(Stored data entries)

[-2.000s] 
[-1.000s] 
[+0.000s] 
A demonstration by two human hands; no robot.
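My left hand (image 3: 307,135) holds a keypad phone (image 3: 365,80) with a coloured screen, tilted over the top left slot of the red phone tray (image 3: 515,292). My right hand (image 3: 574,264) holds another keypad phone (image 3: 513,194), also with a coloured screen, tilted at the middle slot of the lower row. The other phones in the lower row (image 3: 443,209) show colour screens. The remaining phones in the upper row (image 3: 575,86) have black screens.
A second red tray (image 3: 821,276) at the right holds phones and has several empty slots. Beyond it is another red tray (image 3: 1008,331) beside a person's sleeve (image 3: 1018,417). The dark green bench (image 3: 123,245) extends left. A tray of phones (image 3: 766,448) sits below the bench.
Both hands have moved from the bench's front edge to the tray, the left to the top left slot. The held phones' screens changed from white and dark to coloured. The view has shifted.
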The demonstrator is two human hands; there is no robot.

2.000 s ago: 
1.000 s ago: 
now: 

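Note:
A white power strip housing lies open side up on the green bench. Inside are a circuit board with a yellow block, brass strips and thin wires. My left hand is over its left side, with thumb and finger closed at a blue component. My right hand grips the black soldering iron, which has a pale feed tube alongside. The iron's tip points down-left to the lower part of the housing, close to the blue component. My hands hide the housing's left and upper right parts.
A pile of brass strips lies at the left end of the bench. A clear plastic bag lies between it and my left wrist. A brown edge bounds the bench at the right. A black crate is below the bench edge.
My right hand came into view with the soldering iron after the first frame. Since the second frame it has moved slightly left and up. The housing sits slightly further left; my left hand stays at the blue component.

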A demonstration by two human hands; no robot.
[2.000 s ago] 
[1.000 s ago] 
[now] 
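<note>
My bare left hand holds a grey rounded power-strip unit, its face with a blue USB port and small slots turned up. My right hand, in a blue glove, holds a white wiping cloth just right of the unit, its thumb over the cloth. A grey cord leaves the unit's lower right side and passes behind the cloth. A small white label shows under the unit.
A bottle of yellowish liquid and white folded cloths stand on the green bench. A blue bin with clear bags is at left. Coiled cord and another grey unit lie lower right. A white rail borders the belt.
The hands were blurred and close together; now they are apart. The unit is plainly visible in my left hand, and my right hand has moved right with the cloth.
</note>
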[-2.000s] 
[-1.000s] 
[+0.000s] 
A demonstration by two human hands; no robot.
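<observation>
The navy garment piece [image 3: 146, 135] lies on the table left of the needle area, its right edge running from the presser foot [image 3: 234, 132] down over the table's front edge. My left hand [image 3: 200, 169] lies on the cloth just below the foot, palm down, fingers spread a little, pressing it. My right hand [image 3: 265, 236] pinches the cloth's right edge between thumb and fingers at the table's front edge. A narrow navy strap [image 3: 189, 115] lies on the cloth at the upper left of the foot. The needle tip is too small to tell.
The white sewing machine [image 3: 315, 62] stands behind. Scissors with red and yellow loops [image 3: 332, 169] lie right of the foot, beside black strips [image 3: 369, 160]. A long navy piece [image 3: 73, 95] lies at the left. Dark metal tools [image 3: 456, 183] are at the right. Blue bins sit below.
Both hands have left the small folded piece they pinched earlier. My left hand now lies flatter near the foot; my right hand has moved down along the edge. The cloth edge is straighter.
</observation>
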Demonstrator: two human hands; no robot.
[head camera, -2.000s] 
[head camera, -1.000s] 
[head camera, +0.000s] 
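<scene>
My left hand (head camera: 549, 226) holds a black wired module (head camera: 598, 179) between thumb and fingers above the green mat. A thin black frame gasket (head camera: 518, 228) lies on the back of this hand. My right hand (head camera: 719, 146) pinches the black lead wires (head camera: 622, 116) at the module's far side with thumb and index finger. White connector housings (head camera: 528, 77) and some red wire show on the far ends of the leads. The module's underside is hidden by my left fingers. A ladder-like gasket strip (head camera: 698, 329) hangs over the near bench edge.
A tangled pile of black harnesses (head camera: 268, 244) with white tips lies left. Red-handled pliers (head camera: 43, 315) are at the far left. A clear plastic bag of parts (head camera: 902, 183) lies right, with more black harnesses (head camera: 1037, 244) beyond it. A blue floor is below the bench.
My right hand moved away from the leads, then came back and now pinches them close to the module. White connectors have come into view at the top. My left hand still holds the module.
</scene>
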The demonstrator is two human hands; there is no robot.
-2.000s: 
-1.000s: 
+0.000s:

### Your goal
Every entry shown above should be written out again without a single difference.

### Answer to the exercise
[-2.000s] 
[-1.000s] 
[+0.000s] 
A demonstration by two human hands; no robot.
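My left hand (image 3: 307,135) holds a keypad phone (image 3: 365,80) with a coloured screen, tilted over the top left slot of the red phone tray (image 3: 515,292). My right hand (image 3: 574,264) holds another keypad phone (image 3: 513,194), also with a coloured screen, tilted at the middle slot of the lower row. The other phones in the lower row (image 3: 443,209) show colour screens. The remaining phones in the upper row (image 3: 575,86) have black screens.
A second red tray (image 3: 821,276) at the right holds phones and has several empty slots. Beyond it is another red tray (image 3: 1008,331) beside a person's sleeve (image 3: 1018,417). The dark green bench (image 3: 123,245) extends left. A tray of phones (image 3: 766,448) sits below the bench.
Both hands have moved from the bench's front edge to the tray, the left to the top left slot. The held phones' screens changed from white and dark to coloured. The view has shifted.
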The demonstrator is two human hands; there is no robot.

2.000 s ago: 
1.000 s ago: 
now: 

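Note:
A white power strip housing lies open side up on the green bench. Inside are a circuit board with a yellow block, brass strips and thin wires. My left hand is over its left side, with thumb and finger closed at a blue component. My right hand grips the black soldering iron, which has a pale feed tube alongside. The iron's tip points down-left to the lower part of the housing, close to the blue component. My hands hide the housing's left and upper right parts.
A pile of brass strips lies at the left end of the bench. A clear plastic bag lies between it and my left wrist. A brown edge bounds the bench at the right. A black crate is below the bench edge.
My right hand came into view with the soldering iron after the first frame. Since the second frame it has moved slightly left and up. The housing sits slightly further left; my left hand stays at the blue component.
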
A demonstration by two human hands; no robot.
[2.000 s ago] 
[1.000 s ago] 
[now] 
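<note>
My bare left hand holds a grey rounded power-strip unit, its face with a blue USB port and small slots turned up. My right hand, in a blue glove, holds a white wiping cloth just right of the unit, its thumb over the cloth. A grey cord leaves the unit's lower right side and passes behind the cloth. A small white label shows under the unit.
A bottle of yellowish liquid and white folded cloths stand on the green bench. A blue bin with clear bags is at left. Coiled cord and another grey unit lie lower right. A white rail borders the belt.
The hands were blurred and close together; now they are apart. The unit is plainly visible in my left hand, and my right hand has moved right with the cloth.
</note>
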[-2.000s] 
[-1.000s] 
[+0.000s] 
A demonstration by two human hands; no robot.
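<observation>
The navy garment piece [image 3: 146, 135] lies on the table left of the needle area, its right edge running from the presser foot [image 3: 234, 132] down over the table's front edge. My left hand [image 3: 200, 169] lies on the cloth just below the foot, palm down, fingers spread a little, pressing it. My right hand [image 3: 265, 236] pinches the cloth's right edge between thumb and fingers at the table's front edge. A narrow navy strap [image 3: 189, 115] lies on the cloth at the upper left of the foot. The needle tip is too small to tell.
The white sewing machine [image 3: 315, 62] stands behind. Scissors with red and yellow loops [image 3: 332, 169] lie right of the foot, beside black strips [image 3: 369, 160]. A long navy piece [image 3: 73, 95] lies at the left. Dark metal tools [image 3: 456, 183] are at the right. Blue bins sit below.
Both hands have left the small folded piece they pinched earlier. My left hand now lies flatter near the foot; my right hand has moved down along the edge. The cloth edge is straighter.
</observation>
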Demonstrator: two human hands; no robot.
[head camera, -2.000s] 
[head camera, -1.000s] 
[head camera, +0.000s] 
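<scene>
My left hand (head camera: 549, 226) holds a black wired module (head camera: 598, 179) between thumb and fingers above the green mat. A thin black frame gasket (head camera: 518, 228) lies on the back of this hand. My right hand (head camera: 719, 146) pinches the black lead wires (head camera: 622, 116) at the module's far side with thumb and index finger. White connector housings (head camera: 528, 77) and some red wire show on the far ends of the leads. The module's underside is hidden by my left fingers. A ladder-like gasket strip (head camera: 698, 329) hangs over the near bench edge.
A tangled pile of black harnesses (head camera: 268, 244) with white tips lies left. Red-handled pliers (head camera: 43, 315) are at the far left. A clear plastic bag of parts (head camera: 902, 183) lies right, with more black harnesses (head camera: 1037, 244) beyond it. A blue floor is below the bench.
My right hand moved away from the leads, then came back and now pinches them close to the module. White connectors have come into view at the top. My left hand still holds the module.
</scene>
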The demonstrator is two human hands; there is no robot.
-2.000s: 
-1.000s: 
+0.000s:

The submitted response is complete.